The goal of this project was to get myself familiar with binary logistic regression. To do this, I tried identifying pictures of cats, among non-cat images. The data would be classified as 1 if it were a cat, and 0 otherwise.
This project has three important files:
- main.py
- main2.py
- network.py
Each of the 'main' files works with a different dataset. The first one works with a pre-procured cat vs. non-cat dataset in the format of an h5 file that I obtained from Andrew Ng's deep learning AI course. The second one works with the CIFAR-10 dataset, and has some code to procure and sort through the data before running the model.
The network.py file contains the object representing my small neural net. This file does the processing of data given from any dataset as long as it is in the correct format.
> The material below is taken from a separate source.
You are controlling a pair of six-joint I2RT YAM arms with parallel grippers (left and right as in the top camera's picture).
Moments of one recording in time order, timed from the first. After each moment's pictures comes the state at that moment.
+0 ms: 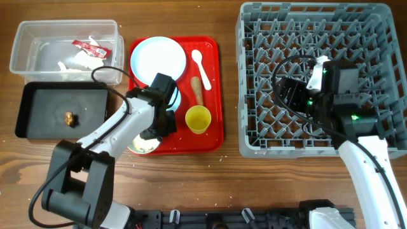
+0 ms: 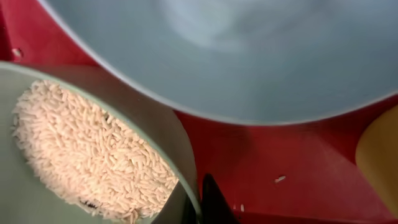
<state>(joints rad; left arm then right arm) -0.37 1.68 1.01 -0.90 -0.01 -0.54 0.07 1.18 1.01 -0.72 -0.17 0.33</state>
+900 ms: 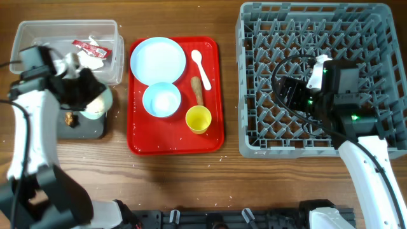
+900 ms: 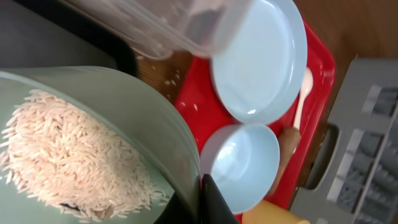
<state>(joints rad) 0.37 1.61 1.26 -0.87 0.50 -0.25 0.07 1.18 1.01 -0.70 -0.16 0.32</state>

To run the model, just run either of the main files with
python main.py
or
python main2.py
And the accuracy of the model's prediction will output to console along with the logistic cost function evaluation every 100 epochs.
For customizing different hyper-parameters, constants provided to the Network object can be modified. When instantiating the Network object, the second agrument is alpha, the learning rate of the network:
network = Network(X.shape[0],0.0005)
, and when the train() method is called, the third parameter is the number of epochs: network.train(X,Y, 2000)
.
While playing with this project, I noticed some interesting behaviour that I wanted to note:
-
The dataset I used from Andrew Ng's course contained pictures of cats along with other images of various types. I was able to aget the accuracy up to 70% using a learning rate of 0.005 and 2,000 epochs. However, if I changed the learning rate to 0.05 and ran 200 epochs, I noticed an accuracy of 80%. This led me to believe that though I thought more epochs is good, the data might have been getting overfitted at 2,000 epochs.
-
When using the CIFAR-10 dataset, the main2.py file procures two sets of data, one of cats, and one of trucks, then chooses 600 images from the union of the two sets. Using a distribution that had two distinct classes of data lef me to be able to boast accuracy of up to 81% using a learning rate of 0.005 and 2,000 epochs. I reckon this is because in this training exercise, there were exactly two sets of classifications, and there was probably a better classification of what was and what was not a cat.